Most genomics tools are software-only and rely on generic compute. We're taking a different approach: purpose-built hardware paired with optimized software for genome and pangenome analysis. The result is faster processing, lower costs, and deployments that actually make sense for your workflow. Whether you need a cloud instance or a standalone box, we're building solutions that fit how you work.
Speed matters. Our tools are built for accelerated computing from the ground up. We're obsessed with making things fast—not just on benchmarks, but in real production environments where time is money.
Not everyone has access to big cloud infrastructure. Field research, remote clinics, and resource-limited settings need genomic analysis too. Our edge solutions are small, efficient, and capable of real analysis, not just data collection. Your whole workflow should be able to run on one box, anywhere.
Cloud computing is supposed to save time and money. Too often it does neither. We optimize for both: faster processing means less compute time, which means lower bills. Our tools integrate with AWS, GCP, Azure, and OCI. Deploy once, scale to thousands of samples. We aim to remove any surprises in your cloud invoices.
Our software scales. One sample or ten thousand samples—same tools, same workflow. We've designed everything to handle population-scale studies without requiring you to rewrite your pipeline or learn new frameworks.
Illumina, PacBio, Oxford Nanopore—we support them all. Short reads, long reads, whatever you're generating. Our tools work across sequencing technologies because genomics isn't a one-platform world. P.S.: If you're a sequencing device company and we don't yet support your platform, get in touch so we can fix that.

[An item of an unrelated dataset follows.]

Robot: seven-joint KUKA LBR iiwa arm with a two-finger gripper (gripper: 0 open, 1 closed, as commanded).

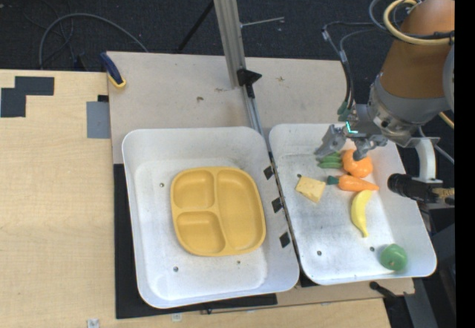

Linear reference genomes are useful but limited. Pangenomes capture the full diversity of human genetic variation and improve analysis accuracy, especially for recurrent variation. We're building tools that treat pangenomes as first-class citizens, not afterthoughts. Better references mean better variant calling, better disease detection, and better outcomes. Historically, pangenome analysis has been slower than approaches using a linear reference. We aim to make tools that shatter that expectation.
We're building tools for how genomics will actually be used over the next decade: diverse deployment scenarios, massive scale, multiple data types, and pangenome-based analysis. If you need genomic analysis that's fast, accurate, and works in the real world, we're building it.